- _INPUT MATERIAL_

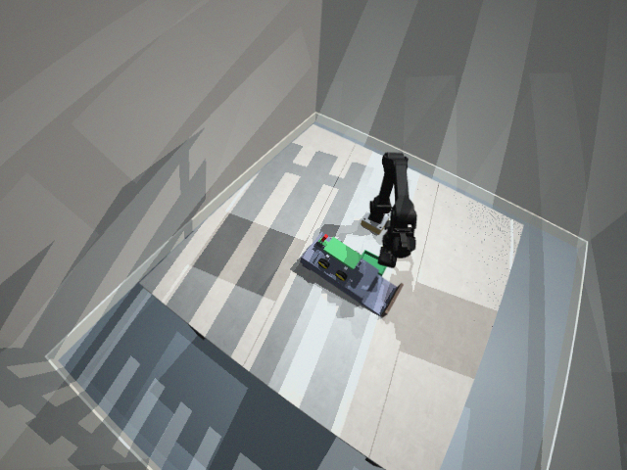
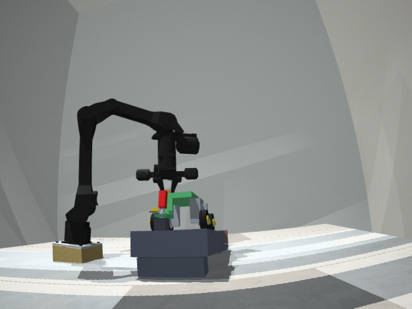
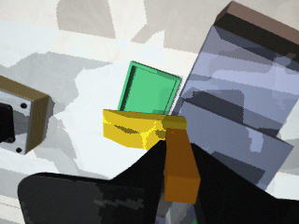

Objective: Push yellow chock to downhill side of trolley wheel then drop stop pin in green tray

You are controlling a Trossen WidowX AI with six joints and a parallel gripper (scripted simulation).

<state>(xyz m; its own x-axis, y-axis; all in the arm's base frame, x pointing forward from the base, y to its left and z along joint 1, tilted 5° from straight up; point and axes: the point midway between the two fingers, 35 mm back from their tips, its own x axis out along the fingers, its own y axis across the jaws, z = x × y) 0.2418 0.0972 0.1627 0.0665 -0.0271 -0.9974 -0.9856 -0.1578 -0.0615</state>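
Right now the yellow chock is 20 mm behind my gripper tip and 10 mm below it. From my gripper tip the other things lie so: green trolley 150 mm to the right, 60 mm ahead, 40 mm below; then brown stop plate 120 mm below, 100 mm to the left, 100 mm ahead; then green tray 160 mm below, 40 mm behind, 30 mm to the right.
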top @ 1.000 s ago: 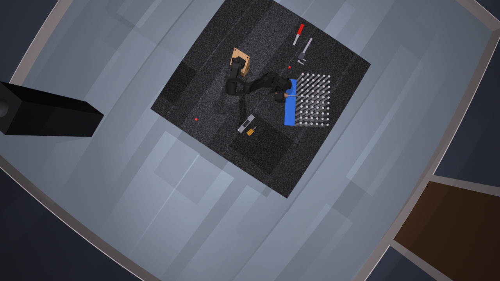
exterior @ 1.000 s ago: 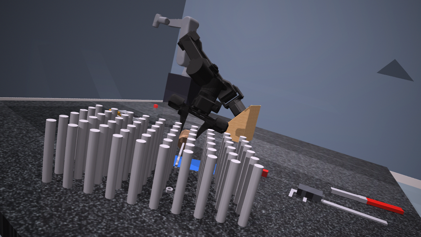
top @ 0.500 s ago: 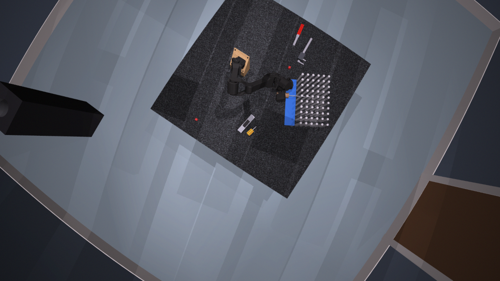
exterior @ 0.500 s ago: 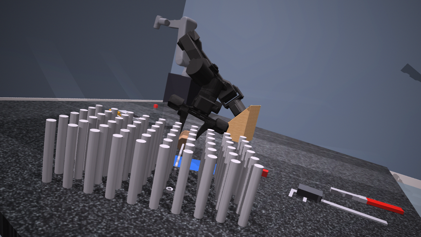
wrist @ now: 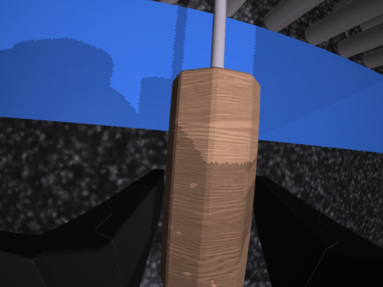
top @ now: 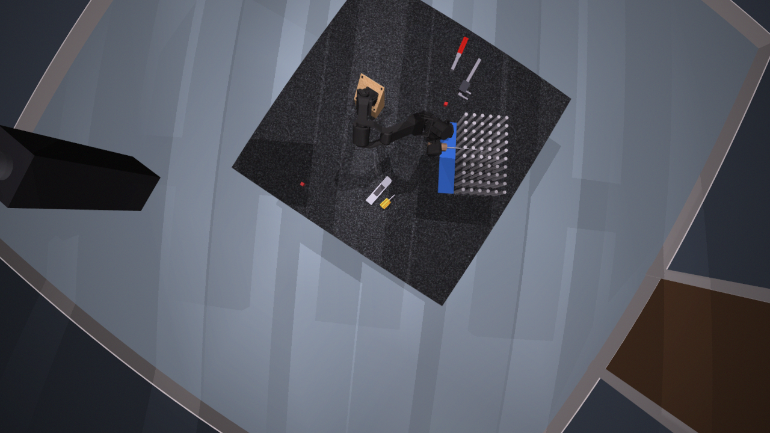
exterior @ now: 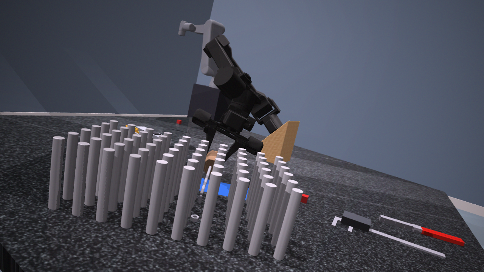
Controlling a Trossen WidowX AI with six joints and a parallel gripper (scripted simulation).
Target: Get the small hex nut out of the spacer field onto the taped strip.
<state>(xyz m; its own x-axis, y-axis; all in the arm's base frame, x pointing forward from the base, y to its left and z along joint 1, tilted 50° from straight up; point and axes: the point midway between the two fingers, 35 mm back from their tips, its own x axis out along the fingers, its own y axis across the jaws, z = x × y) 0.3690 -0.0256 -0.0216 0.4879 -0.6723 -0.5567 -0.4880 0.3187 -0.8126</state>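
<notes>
My gripper tip is now 7 cm short of the blue taped strip and 4 cm above it. Round my gripper tip: yellow tool: 6 cm behind, 36 cm to the right, 2 cm below; then flat grey piece: 12 cm behind, 33 cm to the right, 2 cm below; then hex nut: 21 cm ahead, 12 cm to the left, 3 cm below.
</notes>
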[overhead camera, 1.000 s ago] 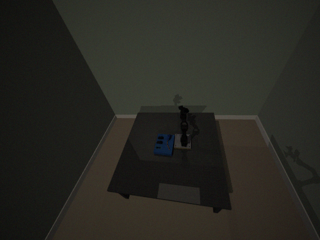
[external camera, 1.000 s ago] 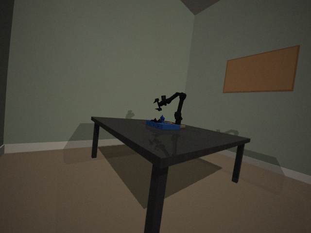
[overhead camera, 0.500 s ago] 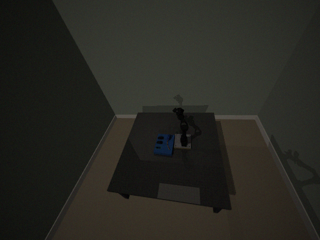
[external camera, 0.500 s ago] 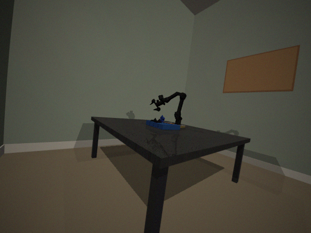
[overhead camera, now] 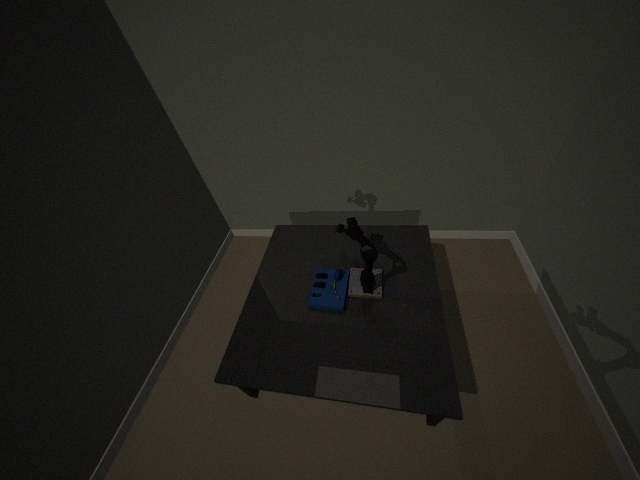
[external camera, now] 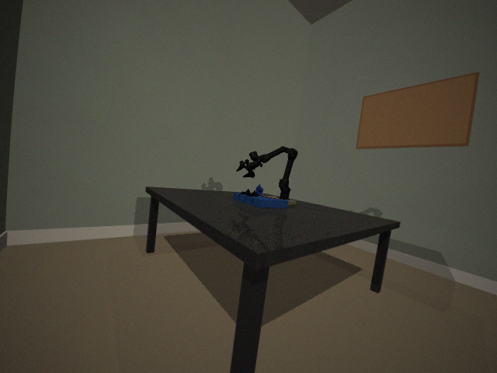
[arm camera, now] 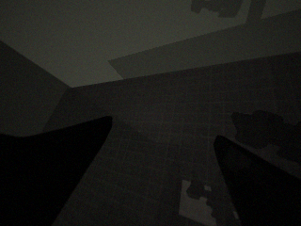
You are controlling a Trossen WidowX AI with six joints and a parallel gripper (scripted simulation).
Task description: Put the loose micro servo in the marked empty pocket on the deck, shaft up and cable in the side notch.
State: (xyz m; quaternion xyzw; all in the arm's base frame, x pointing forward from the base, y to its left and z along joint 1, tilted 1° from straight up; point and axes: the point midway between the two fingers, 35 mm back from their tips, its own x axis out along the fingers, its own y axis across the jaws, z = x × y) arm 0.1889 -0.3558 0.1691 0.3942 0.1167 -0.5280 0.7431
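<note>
The blue robot deck lies 410 mm to the left of my gripper tip, 160 mm below it and 20 mm ahead of it.
</note>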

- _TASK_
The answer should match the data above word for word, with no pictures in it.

- _OUTPUT OF THE TASK_
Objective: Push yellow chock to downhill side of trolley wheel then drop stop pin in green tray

You are controlling a Trossen WidowX AI with six joints and a parallel gripper (scripted simulation).

<state>(xyz m; its own x-axis, y-axis; all in the arm's base frame, x pointing forward from the base, y to its left and z along joint 1, tilted 5° from straight up; point and axes: the point midway between the two fingers, 35 mm back from their tips, its own x axis out along the fingers, its own y axis across the jaws, z = x × y) 0.2418 0.0972 0.1627 0.0665 -0.0271 -0.9974 -0.9856 -0.1578 -0.0615</state>
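Right now the yellow chock is 20 mm behind my gripper tip and 10 mm below it. From my gripper tip the other things lie so: green trolley 150 mm to the right, 60 mm ahead, 40 mm below; then brown stop plate 120 mm below, 100 mm to the left, 100 mm ahead; then green tray 160 mm below, 40 mm behind, 30 mm to the right.
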top @ 1.000 s ago: 
exterior @ 1.000 s ago: 
top @ 0.500 s ago: 
exterior @ 0.500 s ago: 
wrist @ now: 
top @ now: 
exterior @ now: 
Controlling a Trossen WidowX AI with six joints and a parallel gripper (scripted simulation).
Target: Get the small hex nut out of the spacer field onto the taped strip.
<state>(xyz m; its own x-axis, y-axis; all in the arm's base frame, x pointing forward from the base, y to its left and z along joint 1, tilted 50° from straight up; point and axes: the point midway between the two fingers, 35 mm back from their tips, its own x axis out along the fingers, its own y axis across the jaws, z = x × y) 0.3690 -0.0256 -0.0216 0.4879 -0.6723 -0.5567 -0.4880 0.3187 -0.8126</state>
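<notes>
My gripper tip is now 7 cm short of the blue taped strip and 4 cm above it. Round my gripper tip: yellow tool: 6 cm behind, 36 cm to the right, 2 cm below; then flat grey piece: 12 cm behind, 33 cm to the right, 2 cm below; then hex nut: 21 cm ahead, 12 cm to the left, 3 cm below.
</notes>
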[overhead camera, 1.000 s ago] 
[external camera, 1.000 s ago] 
[overhead camera, 0.500 s ago] 
[external camera, 0.500 s ago] 
[overhead camera, now] 
[external camera, now] 
[arm camera, now] 
You are controlling a Trossen WidowX AI with six joints and a parallel gripper (scripted simulation).
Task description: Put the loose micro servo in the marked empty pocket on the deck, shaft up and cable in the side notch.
State: (xyz m; quaternion xyzw; all in the arm's base frame, x pointing forward from the base, y to its left and z along joint 1, tilted 1° from straight up; point and axes: the point midway between the two fingers, 35 mm back from their tips, its own x axis out along the fingers, its own y axis across the jaws, z = x × y) arm 0.1889 -0.3558 0.1691 0.3942 0.1167 -0.5280 0.7431
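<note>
The blue robot deck lies 410 mm to the left of my gripper tip, 160 mm below it and 20 mm ahead of it.
</note>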

No more work remains for this exercise.